Primary cells are freshly isolated from tissue, have a finite lifespan (approximately 2–50 passages), retain normal cellular characteristics, are most physiologically relevant, and cannot be stored indefinitely. Transformed cell lines are immortalized through oncogenes or viral transformation, grow indefinitely, can be preserved in liquid nitrogen as cell banks, may not fully reflect normal physiology, and are widely used for industrial monoclonal antibody (mAb) and biopharmaceutical production.

Q4. Why Are Parabens (Methylparaben + Propylparaben) Used in Combination?

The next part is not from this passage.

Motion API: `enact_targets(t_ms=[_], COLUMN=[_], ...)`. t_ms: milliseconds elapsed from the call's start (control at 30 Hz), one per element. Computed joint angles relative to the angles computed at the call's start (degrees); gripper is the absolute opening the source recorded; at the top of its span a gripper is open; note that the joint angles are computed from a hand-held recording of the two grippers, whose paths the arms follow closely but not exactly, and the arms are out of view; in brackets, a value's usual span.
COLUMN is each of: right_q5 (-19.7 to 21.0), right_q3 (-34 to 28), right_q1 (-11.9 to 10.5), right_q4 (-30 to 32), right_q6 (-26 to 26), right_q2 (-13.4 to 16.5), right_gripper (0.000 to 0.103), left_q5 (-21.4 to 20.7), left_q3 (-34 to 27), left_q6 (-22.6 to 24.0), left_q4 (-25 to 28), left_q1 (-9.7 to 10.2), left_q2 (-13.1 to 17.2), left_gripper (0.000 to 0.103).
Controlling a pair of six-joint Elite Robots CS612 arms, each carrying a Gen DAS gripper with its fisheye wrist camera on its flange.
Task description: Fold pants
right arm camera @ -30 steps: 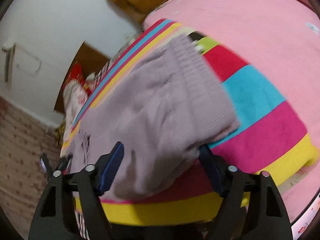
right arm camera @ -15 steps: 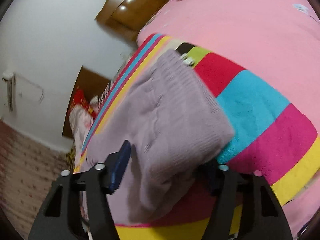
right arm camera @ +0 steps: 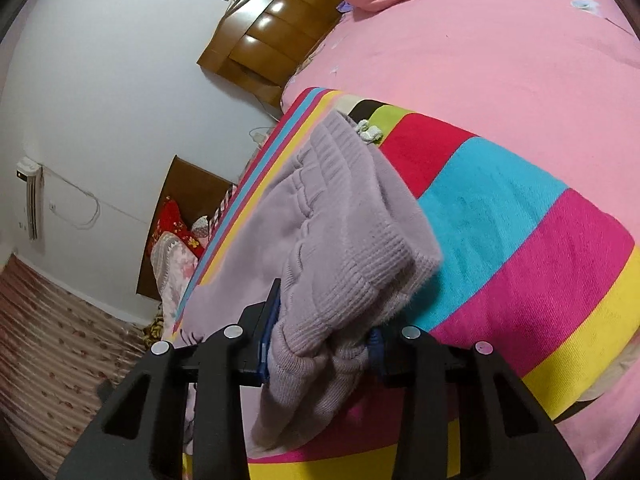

Methylparaben is more active against Gram-positive bacteria and yeasts and has better water solubility, whereas Propylparaben is more active against molds due to greater lipophilicity and better membrane penetration. Their synergistic combination at lower concentrations provides broader antimicrobial coverage while minimizing sensitization risk and regulatory concerns.

Q5. What Are CHO Cells and Why Are They Important in Biopharmaceuticals?

Chinese hamster ovary cells (CHO cells) are the primary cell line used in modern biopharmaceutical manufacturing. They can produce complex, properly folded human glycoproteins, have strong regulatory acceptance, offer high productivity, and grow in suspension culture scalable up to 20,000 L bioreactors. Products such as Adalimumab (Humira), Trastuzumab (Herceptin), erythropoietin (EPO), and Factor VIII are produced using CHO cells.